When the AWS Glue crawler indexes the DynamoDB set data types (StringSet
,
NumberSet
, and BinarySet
), it stores them in the data
catalog as SET<STRING>
, SET<BIGINT>
, and
SET<BINARY>
, respectively. However, for Kinesis Data Firehose to convert the data
records to the Apache Parquet format, it requires Apache Hive data types. Because the
set types aren't valid Apache Hive data types, conversion fails. To get conversion to
work, update the data catalog with Apache Hive data types. You can do that by changing
set
to array
in the data catalog.
To change one or more data types from set
to array
in
an AWS Glue data catalog
Sign in to the AWS Management Console and open the AWS Glue console at https://console.aws.amazon.com/glue/
. -
In the left pane, under the Data catalog heading, choose Tables.
-
In the list of tables, choose the name of the table where you need to modify one or more data types.

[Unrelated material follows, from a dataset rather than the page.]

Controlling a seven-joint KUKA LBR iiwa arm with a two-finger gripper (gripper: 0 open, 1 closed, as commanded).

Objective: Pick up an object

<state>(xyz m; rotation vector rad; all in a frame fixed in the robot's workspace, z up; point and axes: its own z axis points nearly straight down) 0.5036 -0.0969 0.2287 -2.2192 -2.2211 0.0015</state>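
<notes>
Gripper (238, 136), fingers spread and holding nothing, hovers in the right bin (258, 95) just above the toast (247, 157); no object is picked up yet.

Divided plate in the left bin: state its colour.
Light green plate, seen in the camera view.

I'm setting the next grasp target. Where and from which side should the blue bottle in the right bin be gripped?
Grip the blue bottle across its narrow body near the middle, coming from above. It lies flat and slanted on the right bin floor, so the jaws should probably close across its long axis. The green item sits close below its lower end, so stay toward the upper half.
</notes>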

This takes you to the details page for the table.
-
Choose the Edit schema button in the top right corner of the details page.
-
In the Data type column choose the first
set
data type. -
In the Column type drop-down list, change the type from
set
toarray
. -
In the ArraySchema field, enter
array<string>
,array<int>
, orarray<binary>
, depending on the appropriate type of data for your scenario. -
Choose Update.
-
Repeat the previous steps to convert other
set
types toarray
types. -
Choose Save.
No Data at Destination Despite Good Metrics
If there are no data ingestion problems and the metrics emitted for the delivery stream look good, but you don't see the data at the destination, check the reader logic. Make sure your reader is correctly parsing out all the data.